Action item – This exercise calls for every line of the listing below that contains the word "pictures".

Data in this exercise –
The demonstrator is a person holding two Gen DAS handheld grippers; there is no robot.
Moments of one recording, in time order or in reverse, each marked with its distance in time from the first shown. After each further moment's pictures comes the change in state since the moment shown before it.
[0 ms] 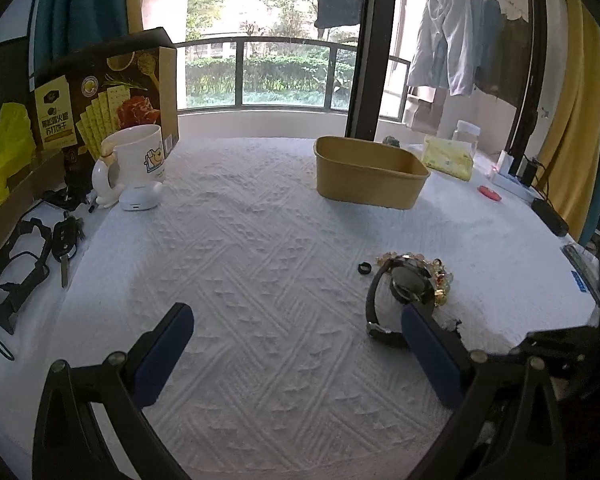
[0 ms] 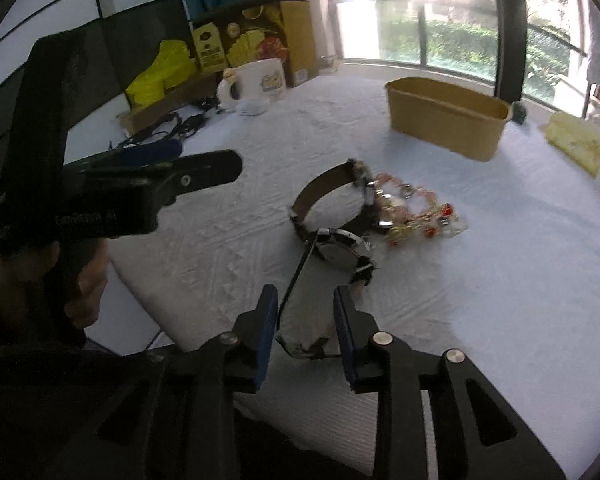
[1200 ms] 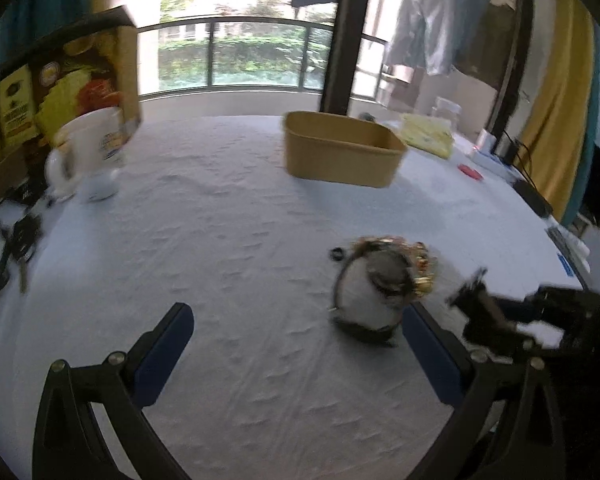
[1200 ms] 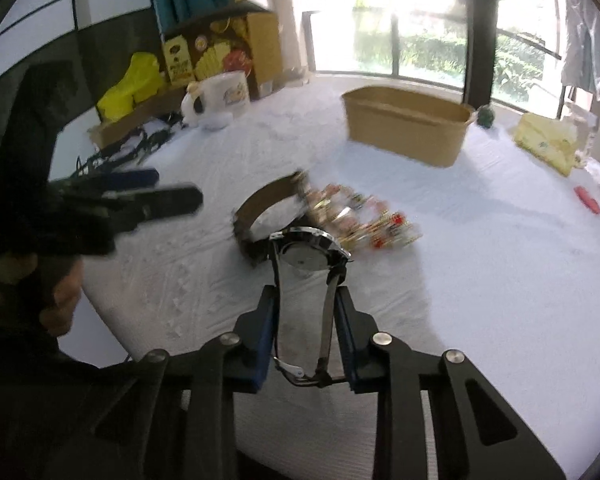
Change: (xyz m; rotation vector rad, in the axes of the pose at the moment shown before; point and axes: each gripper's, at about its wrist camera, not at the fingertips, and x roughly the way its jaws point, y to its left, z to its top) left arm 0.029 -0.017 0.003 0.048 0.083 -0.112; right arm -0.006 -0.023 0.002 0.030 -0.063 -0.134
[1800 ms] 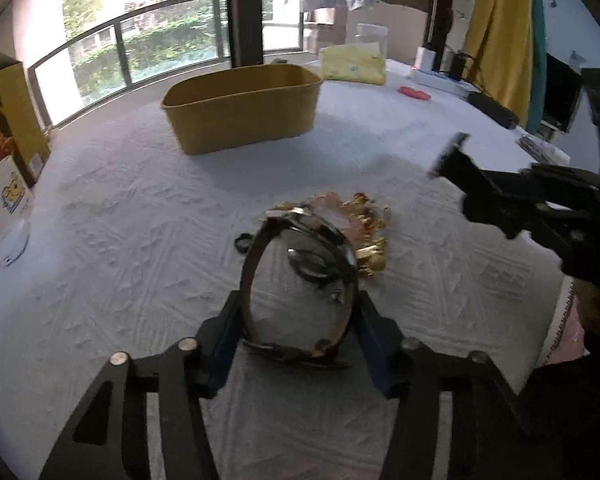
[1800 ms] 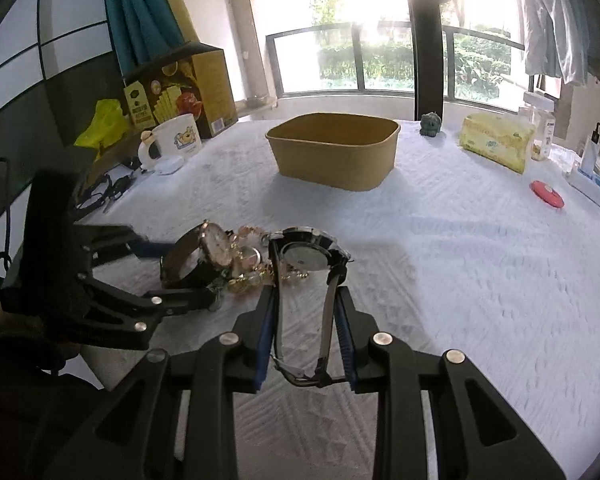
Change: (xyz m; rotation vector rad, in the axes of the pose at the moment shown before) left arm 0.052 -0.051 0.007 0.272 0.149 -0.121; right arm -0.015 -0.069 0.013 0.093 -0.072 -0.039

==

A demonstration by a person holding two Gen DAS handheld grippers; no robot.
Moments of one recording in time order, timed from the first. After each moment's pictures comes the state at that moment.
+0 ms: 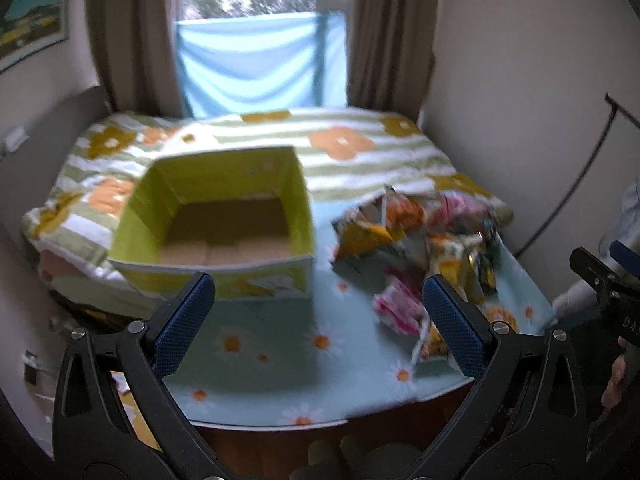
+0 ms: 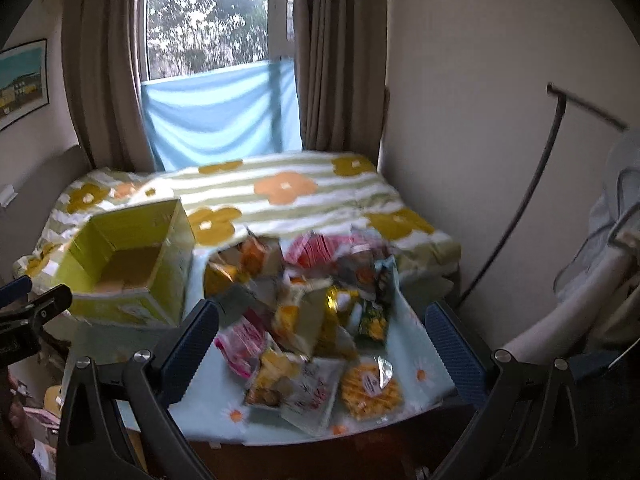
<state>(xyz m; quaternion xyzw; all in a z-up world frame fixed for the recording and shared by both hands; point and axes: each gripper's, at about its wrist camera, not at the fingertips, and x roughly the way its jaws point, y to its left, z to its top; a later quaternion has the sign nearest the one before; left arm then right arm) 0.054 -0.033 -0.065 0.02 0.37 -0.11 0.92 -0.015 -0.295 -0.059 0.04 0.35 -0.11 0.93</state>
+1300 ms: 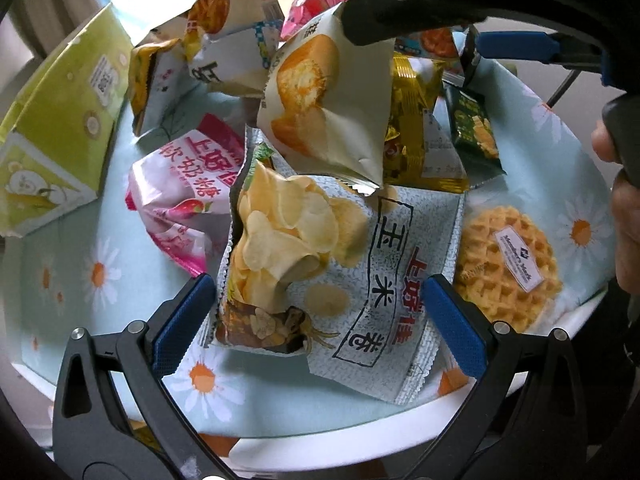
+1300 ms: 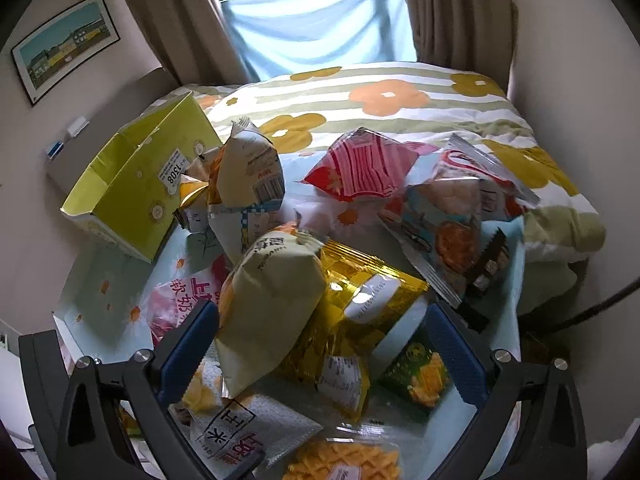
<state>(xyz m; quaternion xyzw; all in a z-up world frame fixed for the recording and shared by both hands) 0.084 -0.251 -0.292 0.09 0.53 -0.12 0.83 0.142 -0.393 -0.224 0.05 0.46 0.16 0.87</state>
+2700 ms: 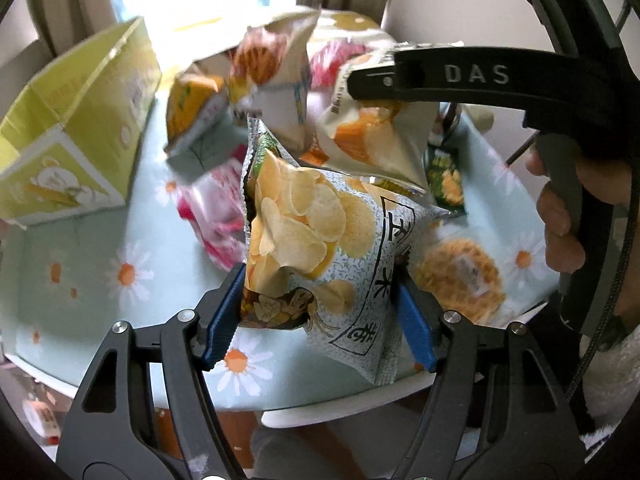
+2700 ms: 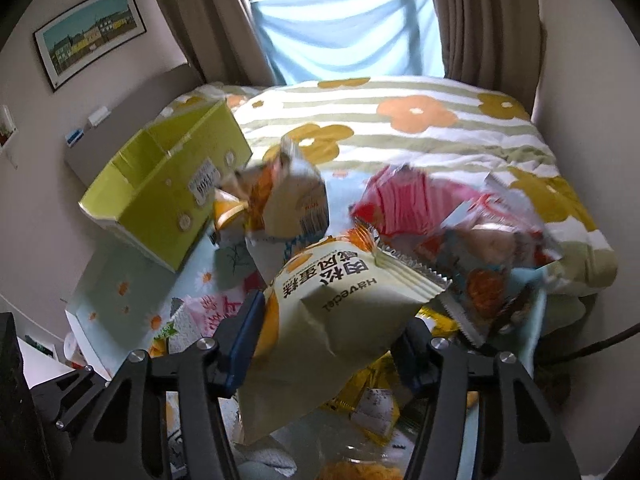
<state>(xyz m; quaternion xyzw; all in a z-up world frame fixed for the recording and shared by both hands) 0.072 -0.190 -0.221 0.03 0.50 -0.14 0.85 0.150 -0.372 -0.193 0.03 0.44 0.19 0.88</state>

Output for this task –
Moments of one recording, in time order or in reverse, each marked with its distance in time from the first shown. After each further moment's pictures comes the change in state since the moment shown before it.
Moments of one recording in time order, timed from the first. After each moment's pictures comes the state at that moment.

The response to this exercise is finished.